**WORK INSTRUCTION**
Retype exactly the lines that run from the start of the data to the line holding "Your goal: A", including both, and only those.

**DATA EXCERPT**
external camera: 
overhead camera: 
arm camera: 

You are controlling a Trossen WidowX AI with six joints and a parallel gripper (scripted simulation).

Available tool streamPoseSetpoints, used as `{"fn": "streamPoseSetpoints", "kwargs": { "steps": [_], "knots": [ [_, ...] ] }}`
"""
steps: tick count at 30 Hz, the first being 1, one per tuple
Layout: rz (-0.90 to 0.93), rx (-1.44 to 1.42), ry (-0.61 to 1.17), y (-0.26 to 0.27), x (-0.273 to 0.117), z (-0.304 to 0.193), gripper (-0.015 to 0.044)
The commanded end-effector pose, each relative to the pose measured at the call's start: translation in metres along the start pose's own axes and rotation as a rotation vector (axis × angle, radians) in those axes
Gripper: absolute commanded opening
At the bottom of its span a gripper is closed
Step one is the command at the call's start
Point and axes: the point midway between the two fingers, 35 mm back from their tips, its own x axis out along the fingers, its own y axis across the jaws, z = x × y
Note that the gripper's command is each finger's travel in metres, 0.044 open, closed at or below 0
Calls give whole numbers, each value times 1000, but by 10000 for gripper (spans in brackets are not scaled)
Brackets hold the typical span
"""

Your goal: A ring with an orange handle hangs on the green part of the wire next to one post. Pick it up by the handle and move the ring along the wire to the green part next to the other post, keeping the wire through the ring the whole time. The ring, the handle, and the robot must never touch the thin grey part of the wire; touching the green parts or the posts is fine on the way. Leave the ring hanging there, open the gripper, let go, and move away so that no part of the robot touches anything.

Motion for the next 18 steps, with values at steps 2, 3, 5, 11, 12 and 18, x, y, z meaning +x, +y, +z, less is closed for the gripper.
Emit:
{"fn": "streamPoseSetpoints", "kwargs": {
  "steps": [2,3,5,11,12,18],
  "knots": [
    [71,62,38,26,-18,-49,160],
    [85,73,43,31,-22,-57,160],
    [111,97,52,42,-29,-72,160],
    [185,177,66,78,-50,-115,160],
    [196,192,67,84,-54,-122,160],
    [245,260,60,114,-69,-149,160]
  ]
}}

**ANSWER BELOW**
external camera: 
overhead camera: 
arm camera: 

You are controlling a Trossen WidowX AI with six joints and a parallel gripper (scripted simulation).

Available tool streamPoseSetpoints, used as `{"fn": "streamPoseSetpoints", "kwargs": { "steps": [_], "knots": [ [_, ...] ] }}`
"""
steps: tick count at 30 Hz, the first being 1, one per tuple
Layout: rz (-0.90 to 0.93), rx (-1.44 to 1.42), ry (-0.61 to 1.17), y (-0.26 to 0.27), x (-0.273 to 0.117), z (-0.304 to 0.193), gripper (-0.015 to 0.044)
The commanded end-effector pose, each relative to the pose measured at the call's start: translation in metres along the start pose's own axes and rotation as a rotation vector (axis × angle, radians) in those axes
Gripper: absolute commanded opening
At the bottom of its span a gripper is closed
Step one is the command at the call's start
Point and axes: the point midway between the two fingers, 35 mm back from their tips, its own x axis out along the fingers, its own y axis across the jaws, z = x × y
Note that the gripper's command is each finger's travel in metres, 0.044 open, closed at or below 0
Calls give whole numbers, each value times 1000, but by 10000 for gripper (spans in brackets are not scaled)
Brackets hold the typical span
"""

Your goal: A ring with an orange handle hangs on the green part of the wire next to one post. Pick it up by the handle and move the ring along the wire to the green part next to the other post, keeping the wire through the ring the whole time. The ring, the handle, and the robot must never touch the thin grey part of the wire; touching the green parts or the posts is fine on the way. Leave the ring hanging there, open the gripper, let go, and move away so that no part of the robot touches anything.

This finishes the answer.